In the records below, find the line containing "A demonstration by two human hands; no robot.". Output it and every line after it to the end, unchanged, with no pictures.

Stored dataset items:
※ ※ ※

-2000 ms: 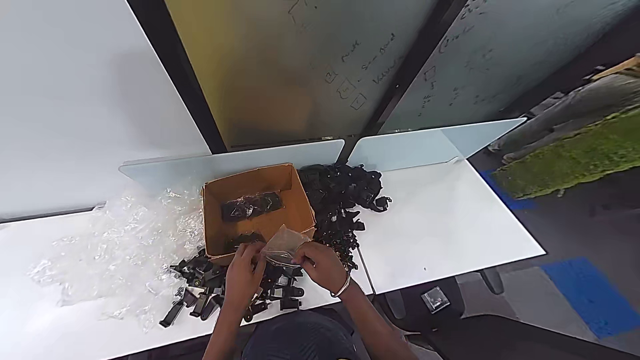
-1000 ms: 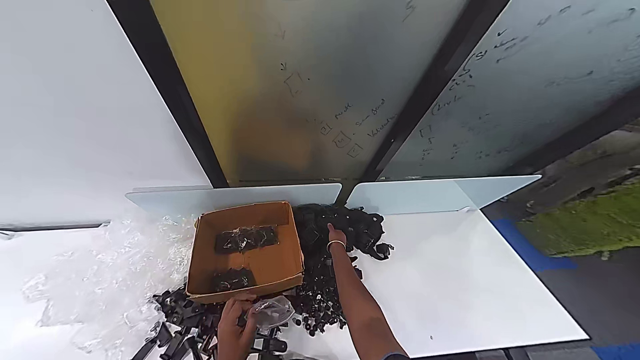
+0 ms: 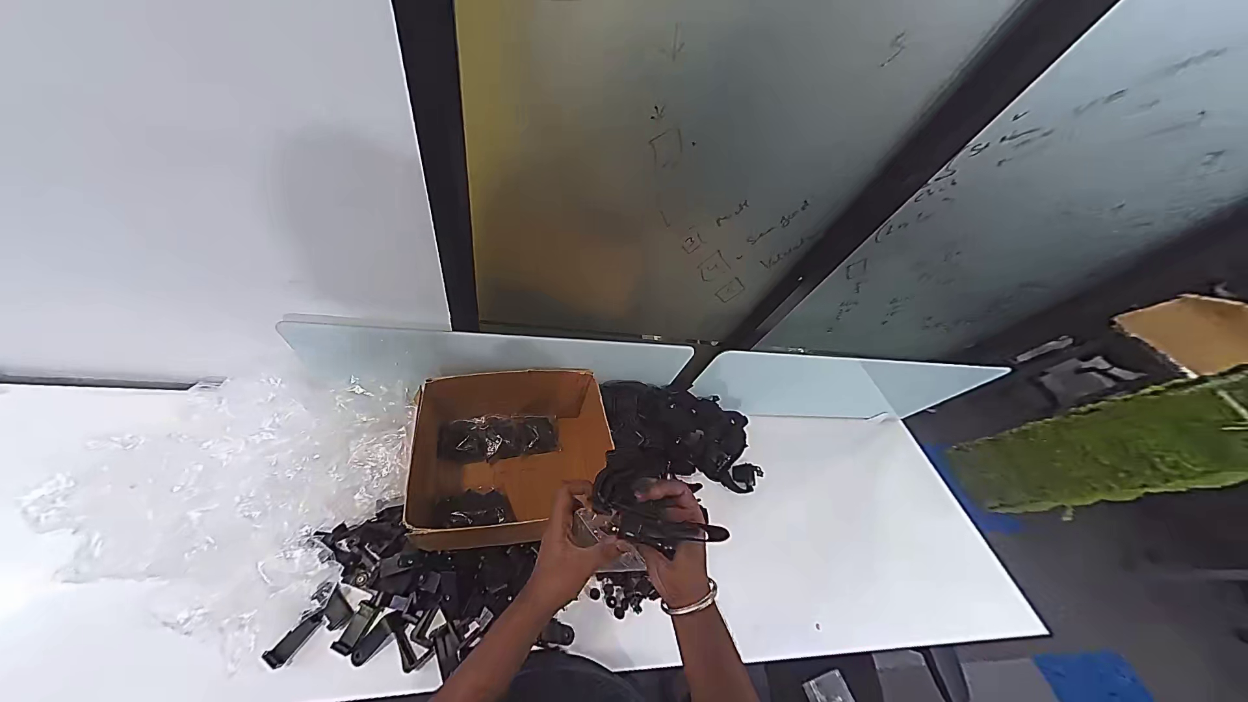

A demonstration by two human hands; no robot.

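Observation:
My right hand point(image 3: 678, 546), with a bangle at its wrist, grips a bundle of black cables point(image 3: 643, 502) in front of the box's right corner. Close beside it on the left, my left hand point(image 3: 575, 551) holds a clear plastic bag point(image 3: 609, 541), whose edge meets the bundle. An open cardboard box point(image 3: 585, 458) stands just beyond the hands, holding black items in clear wrapping point(image 3: 497, 439). A heap of black cables point(image 3: 692, 429) lies right of the box. Black plastic parts point(image 3: 419, 604) are strewn in front of it, and small black pieces point(image 3: 624, 593) lie below my hands.
A large pile of clear plastic bags point(image 3: 234, 507) spreads over the table's left part. The white table point(image 3: 858, 546) ends at its right edge. Low glass panels point(image 3: 809, 385) stand along the back, before boards bearing handwriting. A green mat point(image 3: 1102, 448) is off to the right.
My right hand was at the cable heap and has come back toward my left hand with a bundle of black cables. The left hand still holds the clear bag.

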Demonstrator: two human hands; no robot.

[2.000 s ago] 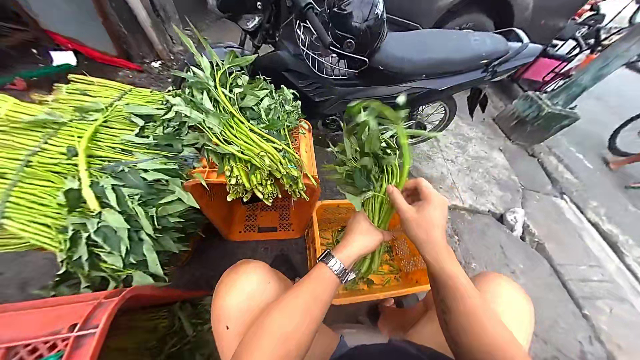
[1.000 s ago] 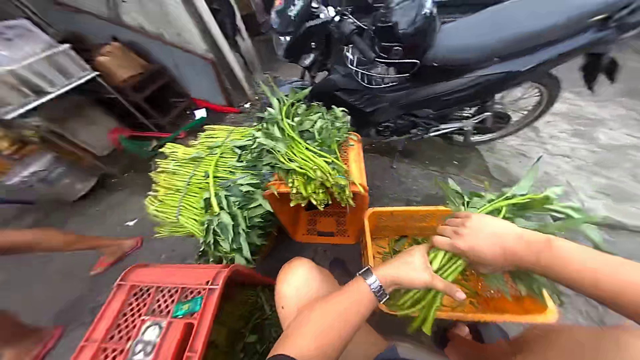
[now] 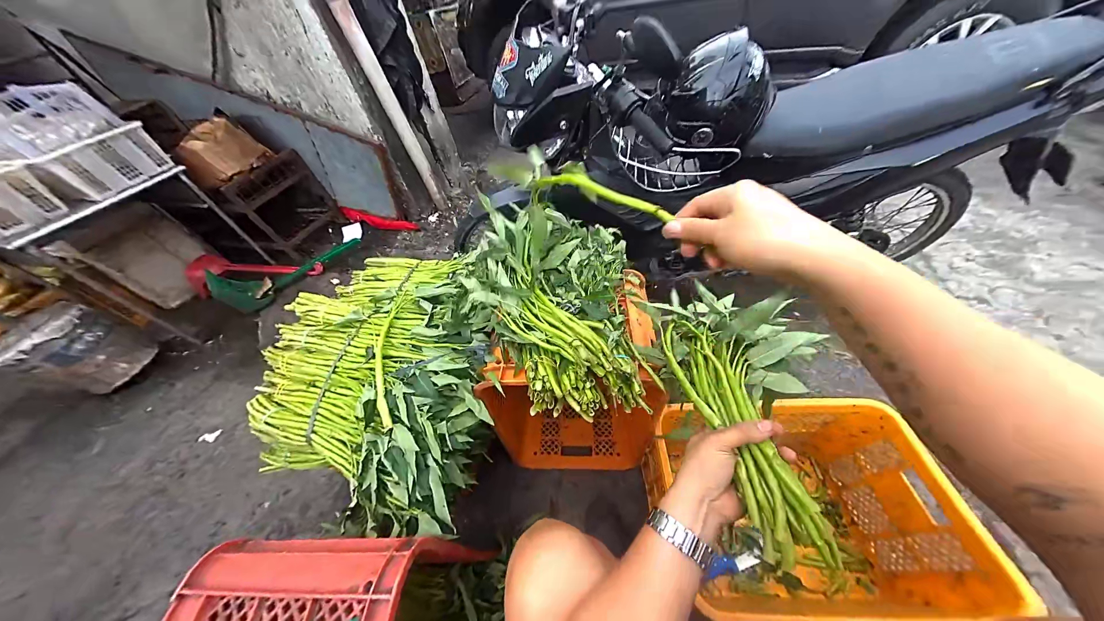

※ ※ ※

## ANSWER BOX
A demonstration by two human hands; no robot.

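Observation:
My right hand point(image 3: 678, 546), with a bangle at its wrist, grips a bundle of black cables point(image 3: 643, 502) in front of the box's right corner. Close beside it on the left, my left hand point(image 3: 575, 551) holds a clear plastic bag point(image 3: 609, 541), whose edge meets the bundle. An open cardboard box point(image 3: 585, 458) stands just beyond the hands, holding black items in clear wrapping point(image 3: 497, 439). A heap of black cables point(image 3: 692, 429) lies right of the box. Black plastic parts point(image 3: 419, 604) are strewn in front of it, and small black pieces point(image 3: 624, 593) lie below my hands.
A large pile of clear plastic bags point(image 3: 234, 507) spreads over the table's left part. The white table point(image 3: 858, 546) ends at its right edge. Low glass panels point(image 3: 809, 385) stand along the back, before boards bearing handwriting. A green mat point(image 3: 1102, 448) is off to the right.
My right hand was at the cable heap and has come back toward my left hand with a bundle of black cables. The left hand still holds the clear bag.
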
Demonstrator: two human hands; no robot.

[2.000 s ago] 
[1.000 s ago] 
[now] 

This exercise requires no further response.